We experienced the exact same issue (or a very very similar one ) using mod_proxy_http2 in r-p mode :
   * super fast OOM that could trigger a system kill in 1 minute with low traffic (<3req/s)
   * high system load
   * httpd-2.4.37 ( and associated mod_proxy_http2 )
   * nghttp2-1.34.0

Using modules mod_proxy_http2 and mod_http2 built from mod_http2-1.13.0 against same http-2.4.37, after 40 minutes :
   * load avg went down from 8 to 0.1 with 4x the traffic 
   * memory used seems very stable

1K thanks Stefan
Alex.
Comment 27 Warren D. Johnson 2019-02-27 17:00:50 UTC
Sounds like the same problem.  I solved my particular CPU load issue AFTER I built and used the latest version of mod_http2 and mod_proxy_http2.  It's possible I was experiencing the CPU load issue as a result of both excessive mod_security SecRemoveRuleById statements AND mod_http2 issues.  Either way I appreciate the effort Stefan has put into fixing the issue.
Comment 28 Stefan Eissing 2019-02-28 08:54:28 UTC
Thanks guys for testing this, happy to get this working.

Let's leave this open for a week. 

I might also do some more cleanup of the code in the coming days and release a v1.13.1 for you to verify, if you'd help me with this.
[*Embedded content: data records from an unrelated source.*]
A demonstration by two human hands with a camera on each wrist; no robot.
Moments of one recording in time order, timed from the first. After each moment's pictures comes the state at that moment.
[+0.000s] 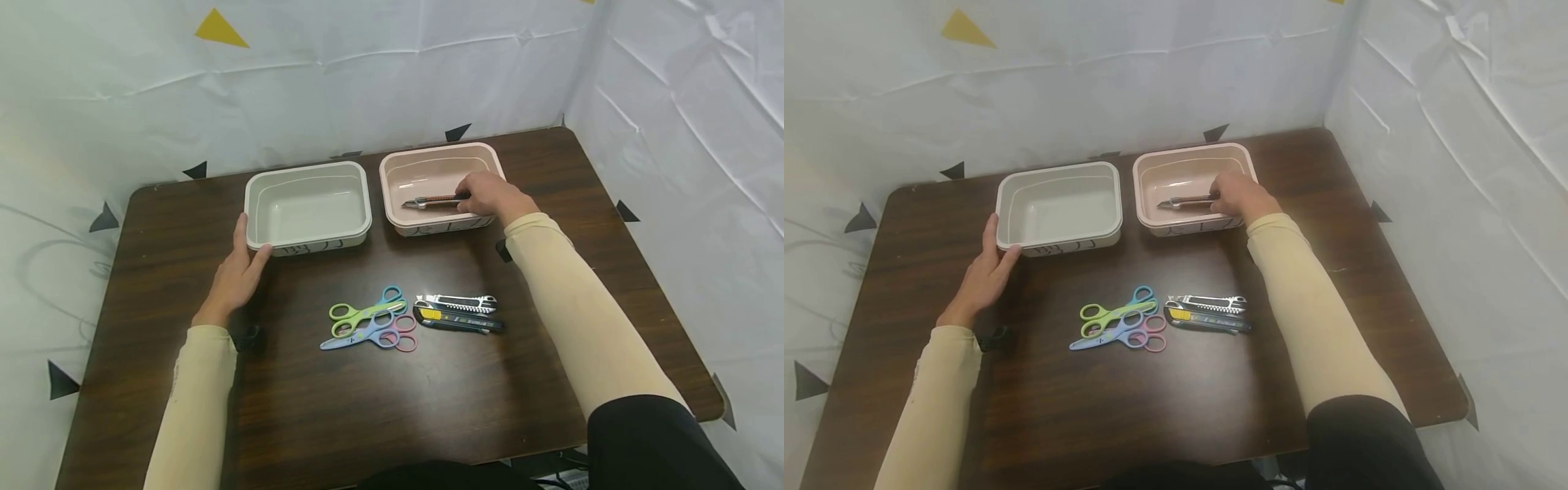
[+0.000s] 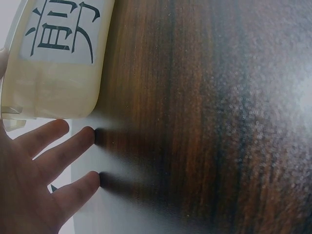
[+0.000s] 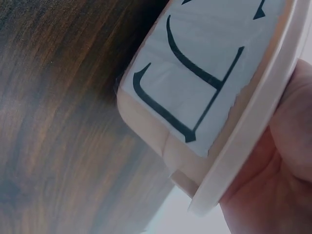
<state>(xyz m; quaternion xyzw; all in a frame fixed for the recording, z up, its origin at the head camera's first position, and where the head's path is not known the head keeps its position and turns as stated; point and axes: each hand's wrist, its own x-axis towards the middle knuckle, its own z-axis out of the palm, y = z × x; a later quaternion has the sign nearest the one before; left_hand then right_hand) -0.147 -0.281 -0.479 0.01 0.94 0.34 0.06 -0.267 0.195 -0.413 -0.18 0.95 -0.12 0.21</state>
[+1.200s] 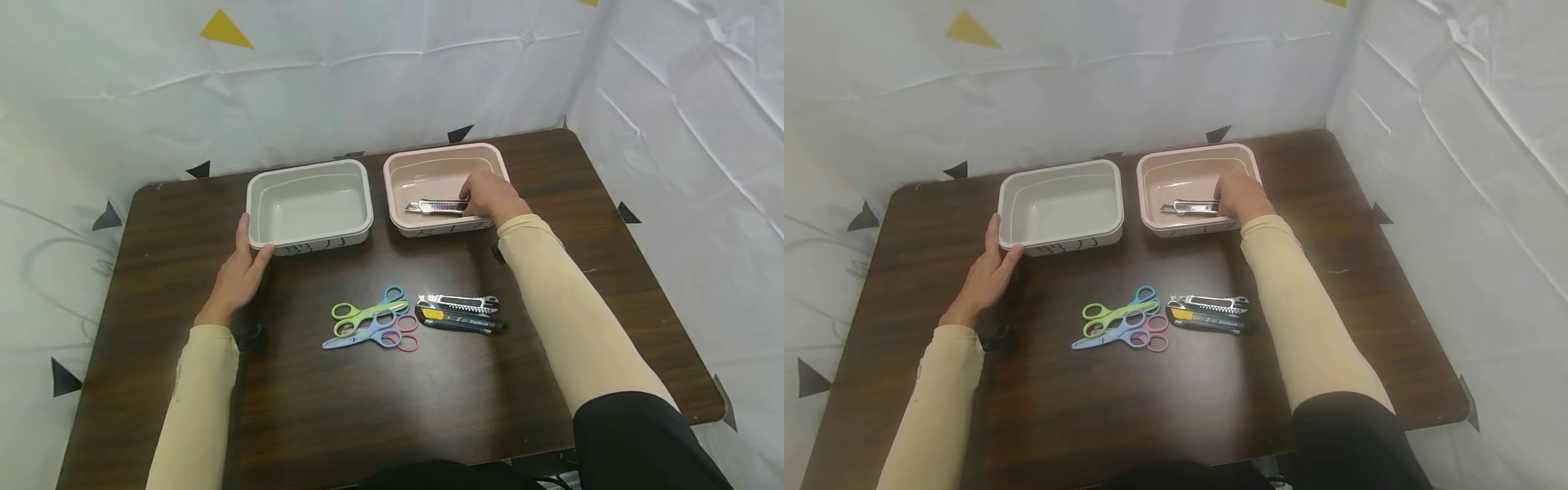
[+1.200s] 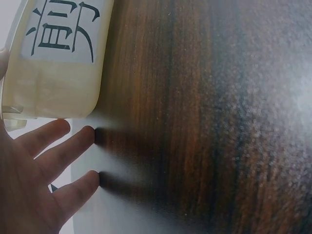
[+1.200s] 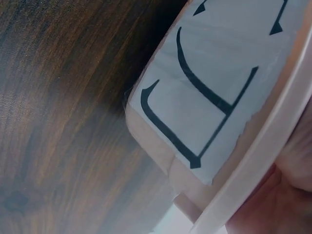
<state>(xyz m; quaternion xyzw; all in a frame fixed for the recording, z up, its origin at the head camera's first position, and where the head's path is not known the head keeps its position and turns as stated) -0.148 -0.276 -0.479 0.02 0.94 0.35 0.05 -0.266 0.196 -0.417 -0.09 0.97 -0.12 0.21</state>
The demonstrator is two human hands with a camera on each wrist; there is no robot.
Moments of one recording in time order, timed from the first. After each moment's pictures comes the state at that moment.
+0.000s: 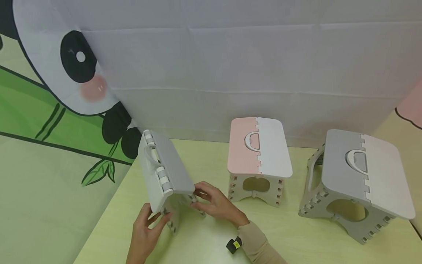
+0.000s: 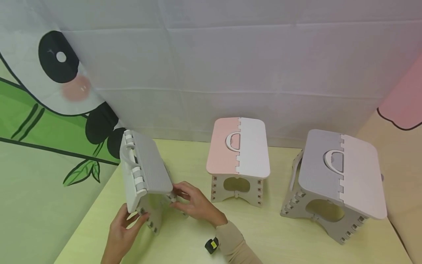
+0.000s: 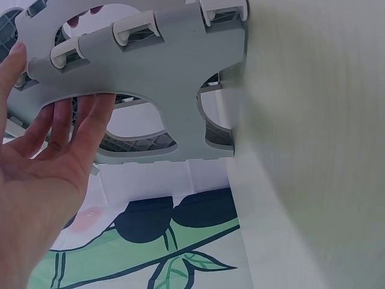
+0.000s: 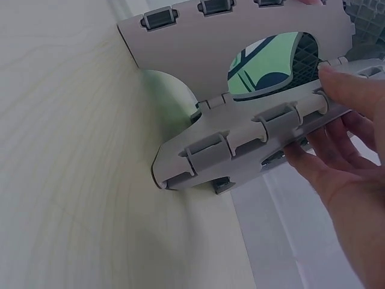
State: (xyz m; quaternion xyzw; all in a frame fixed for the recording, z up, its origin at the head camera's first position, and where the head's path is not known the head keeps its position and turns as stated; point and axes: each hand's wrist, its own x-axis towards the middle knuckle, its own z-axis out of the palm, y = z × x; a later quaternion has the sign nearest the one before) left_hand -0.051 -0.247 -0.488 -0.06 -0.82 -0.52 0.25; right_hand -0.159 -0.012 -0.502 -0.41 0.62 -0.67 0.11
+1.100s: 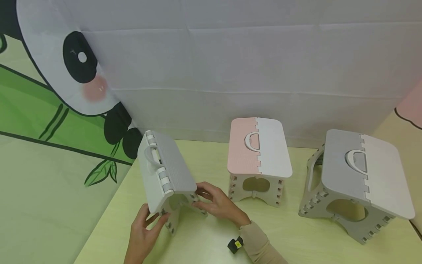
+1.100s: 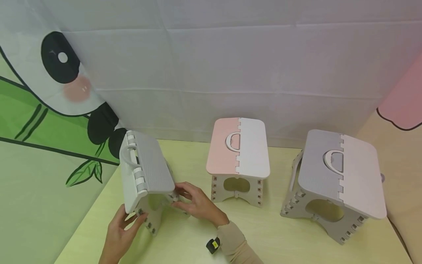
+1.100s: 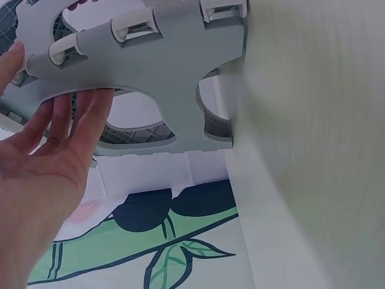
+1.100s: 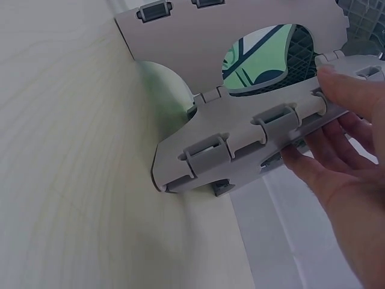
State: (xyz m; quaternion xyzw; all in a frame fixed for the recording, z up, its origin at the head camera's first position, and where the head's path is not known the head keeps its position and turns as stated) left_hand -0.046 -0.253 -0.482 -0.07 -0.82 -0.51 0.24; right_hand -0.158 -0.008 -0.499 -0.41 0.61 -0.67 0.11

I'll let you know here.
Comment 29 Stefan Eissing 2019-03-01 12:15:26 UTC
Neue release v1.13.1 <https://github.com/icing/mod_h2/releases/tag/v1.13.1>. Code cleanup, no functional change, please test at your convenience.
Comment 30 Alexandre Schaff 2019-03-11 11:02:38 UTC
Hello,

modules from mod_http2-1.13.0 are very stable (cpu/mem..), running very fine since 2019-02-27.
Recent updates not used, yet.
Thanks again Stefan.
Comment 31 Warren D. Johnson 2019-03-12 15:14:57 UTC
Stefan,

I have not had a chance to test 1.13.1.  However, the previous version is still working well.  I will reply back to the ticket if I have any issues in the future.  Otherwise, thanks for your help!

Warren
Comment 32 Stefan Eissing 2019-03-12 15:26:18 UTC
Thanks a lot Warren. Will close this now.

Fixed in r1854963, proposed for backport to branches/2.4.x
Comment 33 Stefan Eissing 2019-03-13 15:01:43 UTC
Backported to 2.4.x in r1855431 for release 2.4.39.